▸ **Task brief**
Only the lines from the one with "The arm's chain" through the end of the material below belong in the reply; transcribe them exactly.

▸ **Records for the exercise**

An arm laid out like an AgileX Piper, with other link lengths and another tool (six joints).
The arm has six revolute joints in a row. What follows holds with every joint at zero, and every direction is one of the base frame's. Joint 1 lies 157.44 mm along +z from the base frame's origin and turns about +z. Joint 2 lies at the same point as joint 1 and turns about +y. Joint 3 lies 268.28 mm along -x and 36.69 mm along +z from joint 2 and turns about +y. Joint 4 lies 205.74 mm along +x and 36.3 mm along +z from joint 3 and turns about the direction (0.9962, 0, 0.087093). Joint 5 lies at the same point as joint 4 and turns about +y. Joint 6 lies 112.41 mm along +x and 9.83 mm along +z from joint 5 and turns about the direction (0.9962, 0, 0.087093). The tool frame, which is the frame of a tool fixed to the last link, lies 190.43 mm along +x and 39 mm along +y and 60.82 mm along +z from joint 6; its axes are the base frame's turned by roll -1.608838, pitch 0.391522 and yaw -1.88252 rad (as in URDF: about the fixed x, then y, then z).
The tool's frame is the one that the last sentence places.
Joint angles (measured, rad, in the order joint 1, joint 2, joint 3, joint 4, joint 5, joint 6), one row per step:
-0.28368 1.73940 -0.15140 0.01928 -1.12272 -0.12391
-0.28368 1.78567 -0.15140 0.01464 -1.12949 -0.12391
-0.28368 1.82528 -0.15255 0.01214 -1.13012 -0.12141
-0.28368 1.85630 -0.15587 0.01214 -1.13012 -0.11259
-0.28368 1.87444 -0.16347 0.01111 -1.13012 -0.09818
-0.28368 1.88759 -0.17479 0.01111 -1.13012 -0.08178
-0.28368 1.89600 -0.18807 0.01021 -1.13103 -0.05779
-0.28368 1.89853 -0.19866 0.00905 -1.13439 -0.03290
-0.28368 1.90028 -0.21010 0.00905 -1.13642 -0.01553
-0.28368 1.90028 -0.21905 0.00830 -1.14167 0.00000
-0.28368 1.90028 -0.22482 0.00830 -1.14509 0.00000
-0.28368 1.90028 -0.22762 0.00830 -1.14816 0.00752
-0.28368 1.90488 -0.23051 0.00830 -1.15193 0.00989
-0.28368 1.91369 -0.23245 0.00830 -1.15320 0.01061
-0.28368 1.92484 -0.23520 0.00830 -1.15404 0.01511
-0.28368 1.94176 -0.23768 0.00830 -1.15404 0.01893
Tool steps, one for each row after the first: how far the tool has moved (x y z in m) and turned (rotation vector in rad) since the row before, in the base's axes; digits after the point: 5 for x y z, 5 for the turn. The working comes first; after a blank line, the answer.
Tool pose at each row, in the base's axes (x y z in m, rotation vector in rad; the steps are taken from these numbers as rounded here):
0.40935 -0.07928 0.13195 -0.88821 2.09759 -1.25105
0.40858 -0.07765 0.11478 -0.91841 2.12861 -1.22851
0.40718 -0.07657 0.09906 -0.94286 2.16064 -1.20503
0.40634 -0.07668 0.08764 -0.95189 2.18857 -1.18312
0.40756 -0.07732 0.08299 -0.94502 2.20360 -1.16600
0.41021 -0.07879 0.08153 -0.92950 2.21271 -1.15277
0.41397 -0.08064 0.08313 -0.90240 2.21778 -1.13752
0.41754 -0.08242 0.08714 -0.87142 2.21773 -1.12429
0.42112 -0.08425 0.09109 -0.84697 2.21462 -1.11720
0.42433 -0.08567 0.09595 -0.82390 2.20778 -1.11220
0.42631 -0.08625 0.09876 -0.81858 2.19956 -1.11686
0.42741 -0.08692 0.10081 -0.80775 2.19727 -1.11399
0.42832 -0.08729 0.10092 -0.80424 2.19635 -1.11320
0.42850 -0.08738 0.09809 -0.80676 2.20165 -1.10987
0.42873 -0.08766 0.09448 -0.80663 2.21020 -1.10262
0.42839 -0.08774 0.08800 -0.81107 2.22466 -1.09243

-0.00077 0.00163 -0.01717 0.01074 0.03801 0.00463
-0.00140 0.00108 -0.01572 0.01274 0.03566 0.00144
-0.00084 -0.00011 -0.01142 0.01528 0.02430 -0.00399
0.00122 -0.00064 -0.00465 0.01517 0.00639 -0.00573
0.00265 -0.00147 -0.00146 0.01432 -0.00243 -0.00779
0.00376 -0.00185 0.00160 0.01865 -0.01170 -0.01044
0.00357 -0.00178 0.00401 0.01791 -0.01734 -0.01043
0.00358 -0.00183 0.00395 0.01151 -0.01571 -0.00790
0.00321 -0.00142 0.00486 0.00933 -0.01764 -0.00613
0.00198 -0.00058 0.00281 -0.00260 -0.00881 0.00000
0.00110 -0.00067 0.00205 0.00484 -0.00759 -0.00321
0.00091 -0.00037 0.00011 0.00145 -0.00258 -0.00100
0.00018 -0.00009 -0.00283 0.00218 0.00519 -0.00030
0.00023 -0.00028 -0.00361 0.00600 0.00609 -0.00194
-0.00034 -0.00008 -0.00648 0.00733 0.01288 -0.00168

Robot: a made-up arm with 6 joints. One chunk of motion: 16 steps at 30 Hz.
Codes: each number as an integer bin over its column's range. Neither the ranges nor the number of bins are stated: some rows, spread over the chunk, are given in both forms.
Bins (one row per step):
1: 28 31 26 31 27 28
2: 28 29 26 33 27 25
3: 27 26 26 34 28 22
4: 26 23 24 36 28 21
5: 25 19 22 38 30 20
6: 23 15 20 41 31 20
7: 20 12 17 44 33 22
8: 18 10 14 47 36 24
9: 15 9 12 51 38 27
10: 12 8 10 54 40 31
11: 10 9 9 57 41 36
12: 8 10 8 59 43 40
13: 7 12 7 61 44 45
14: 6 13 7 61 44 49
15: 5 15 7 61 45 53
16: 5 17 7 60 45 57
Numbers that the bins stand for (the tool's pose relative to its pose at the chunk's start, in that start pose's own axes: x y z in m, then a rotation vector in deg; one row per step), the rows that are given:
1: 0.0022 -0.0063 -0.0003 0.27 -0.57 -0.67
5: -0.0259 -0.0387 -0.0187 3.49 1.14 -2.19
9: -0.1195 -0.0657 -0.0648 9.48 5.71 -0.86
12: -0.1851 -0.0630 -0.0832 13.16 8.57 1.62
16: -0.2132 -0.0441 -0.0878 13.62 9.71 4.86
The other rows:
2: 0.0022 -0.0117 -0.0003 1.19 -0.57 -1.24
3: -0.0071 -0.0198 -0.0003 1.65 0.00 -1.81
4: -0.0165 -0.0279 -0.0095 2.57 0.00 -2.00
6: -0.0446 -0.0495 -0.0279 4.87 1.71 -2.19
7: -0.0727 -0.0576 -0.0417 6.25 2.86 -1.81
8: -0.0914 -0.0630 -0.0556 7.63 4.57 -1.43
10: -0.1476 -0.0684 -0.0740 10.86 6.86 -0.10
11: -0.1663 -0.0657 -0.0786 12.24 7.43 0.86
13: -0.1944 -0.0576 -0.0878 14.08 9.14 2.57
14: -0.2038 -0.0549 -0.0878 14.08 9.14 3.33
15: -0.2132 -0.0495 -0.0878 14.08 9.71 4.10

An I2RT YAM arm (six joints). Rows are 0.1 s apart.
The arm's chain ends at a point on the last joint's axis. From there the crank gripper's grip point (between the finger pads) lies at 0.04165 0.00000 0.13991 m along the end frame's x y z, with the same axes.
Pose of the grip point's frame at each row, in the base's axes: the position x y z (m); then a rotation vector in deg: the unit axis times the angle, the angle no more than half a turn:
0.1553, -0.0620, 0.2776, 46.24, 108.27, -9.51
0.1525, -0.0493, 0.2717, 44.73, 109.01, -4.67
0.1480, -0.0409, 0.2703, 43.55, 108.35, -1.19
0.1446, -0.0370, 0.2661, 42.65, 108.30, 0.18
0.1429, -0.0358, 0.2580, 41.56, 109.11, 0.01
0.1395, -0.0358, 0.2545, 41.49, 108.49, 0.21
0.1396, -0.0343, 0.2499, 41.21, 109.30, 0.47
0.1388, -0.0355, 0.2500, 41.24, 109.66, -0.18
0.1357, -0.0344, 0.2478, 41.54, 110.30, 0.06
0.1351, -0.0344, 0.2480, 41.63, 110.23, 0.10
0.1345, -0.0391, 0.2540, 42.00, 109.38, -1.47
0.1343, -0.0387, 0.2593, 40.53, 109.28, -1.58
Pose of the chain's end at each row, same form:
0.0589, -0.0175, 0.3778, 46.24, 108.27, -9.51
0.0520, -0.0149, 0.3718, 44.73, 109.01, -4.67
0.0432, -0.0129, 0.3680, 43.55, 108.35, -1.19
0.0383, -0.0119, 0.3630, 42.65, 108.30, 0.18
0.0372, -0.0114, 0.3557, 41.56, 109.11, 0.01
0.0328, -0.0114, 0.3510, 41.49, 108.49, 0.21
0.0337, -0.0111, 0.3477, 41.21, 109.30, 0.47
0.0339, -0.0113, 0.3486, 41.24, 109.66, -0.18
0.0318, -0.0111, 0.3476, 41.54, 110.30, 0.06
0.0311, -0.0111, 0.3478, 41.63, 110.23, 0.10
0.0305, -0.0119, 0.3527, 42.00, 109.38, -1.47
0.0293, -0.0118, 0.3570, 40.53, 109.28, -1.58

▸ **Result for this task**
The arm's chain ends at a point on the last joint's axis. From there the crank gripper's grip point (between the finger pads) lies at 0.04165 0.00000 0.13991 m along the end frame's x y z, with the same axes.
Pose of the grip point's frame at each row, in the base's axes: the position x y z (m); then a rotation vector in deg: the unit axis times the angle, the angle no more than half a turn:
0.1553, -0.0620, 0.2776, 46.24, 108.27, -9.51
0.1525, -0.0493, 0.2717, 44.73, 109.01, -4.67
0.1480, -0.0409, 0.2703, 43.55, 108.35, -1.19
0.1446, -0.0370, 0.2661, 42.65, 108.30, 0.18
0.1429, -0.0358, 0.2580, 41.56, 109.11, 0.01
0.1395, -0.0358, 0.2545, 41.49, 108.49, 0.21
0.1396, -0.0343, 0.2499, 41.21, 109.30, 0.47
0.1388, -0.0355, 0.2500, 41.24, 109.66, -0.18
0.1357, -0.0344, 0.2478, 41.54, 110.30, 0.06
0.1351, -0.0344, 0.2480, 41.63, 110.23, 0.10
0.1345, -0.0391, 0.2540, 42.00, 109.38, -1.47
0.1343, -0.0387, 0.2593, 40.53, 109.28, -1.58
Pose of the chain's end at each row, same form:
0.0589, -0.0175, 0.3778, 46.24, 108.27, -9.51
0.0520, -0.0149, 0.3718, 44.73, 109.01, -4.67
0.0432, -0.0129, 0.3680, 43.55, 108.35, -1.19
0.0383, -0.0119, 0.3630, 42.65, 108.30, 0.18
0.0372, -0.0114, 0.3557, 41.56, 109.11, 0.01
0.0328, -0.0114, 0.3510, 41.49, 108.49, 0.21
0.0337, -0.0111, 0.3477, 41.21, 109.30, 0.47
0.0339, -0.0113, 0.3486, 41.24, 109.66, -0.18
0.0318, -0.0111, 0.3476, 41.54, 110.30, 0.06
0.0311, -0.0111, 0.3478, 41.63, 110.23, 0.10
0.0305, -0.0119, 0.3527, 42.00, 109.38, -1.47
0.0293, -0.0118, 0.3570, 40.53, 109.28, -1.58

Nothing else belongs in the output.